Work task>
Repeat the listing below in full.

Dataset records>
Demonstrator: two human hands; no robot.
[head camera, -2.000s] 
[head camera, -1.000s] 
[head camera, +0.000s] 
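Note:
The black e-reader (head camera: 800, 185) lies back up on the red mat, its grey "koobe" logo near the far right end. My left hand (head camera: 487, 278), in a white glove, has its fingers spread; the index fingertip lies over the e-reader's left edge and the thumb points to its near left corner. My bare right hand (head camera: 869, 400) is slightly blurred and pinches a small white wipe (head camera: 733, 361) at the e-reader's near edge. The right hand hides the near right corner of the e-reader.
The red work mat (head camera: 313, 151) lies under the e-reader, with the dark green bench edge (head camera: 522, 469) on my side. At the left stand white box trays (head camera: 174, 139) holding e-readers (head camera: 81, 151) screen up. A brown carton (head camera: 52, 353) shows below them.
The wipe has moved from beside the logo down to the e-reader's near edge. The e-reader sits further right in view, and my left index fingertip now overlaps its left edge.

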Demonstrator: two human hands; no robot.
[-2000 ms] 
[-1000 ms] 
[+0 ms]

Answer section>
Demonstrator: two human hands; no robot.
[head camera, -2.000s] 
[head camera, -1.000s] 
[head camera, +0.000s] 
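Note:
The black e-reader (head camera: 800, 185) lies back up on the red mat, its grey "koobe" logo near the far right end. My left hand (head camera: 487, 278), in a white glove, has its fingers spread; the index fingertip lies over the e-reader's left edge and the thumb points to its near left corner. My bare right hand (head camera: 869, 400) is slightly blurred and pinches a small white wipe (head camera: 733, 361) at the e-reader's near edge. The right hand hides the near right corner of the e-reader.
The red work mat (head camera: 313, 151) lies under the e-reader, with the dark green bench edge (head camera: 522, 469) on my side. At the left stand white box trays (head camera: 174, 139) holding e-readers (head camera: 81, 151) screen up. A brown carton (head camera: 52, 353) shows below them.
The wipe has moved from beside the logo down to the e-reader's near edge. The e-reader sits further right in view, and my left index fingertip now overlaps its left edge.
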
Demonstrator: two human hands; no robot.
[-2000 ms] 
[-1000 ms] 
[+0 ms]

The output is complete as shown.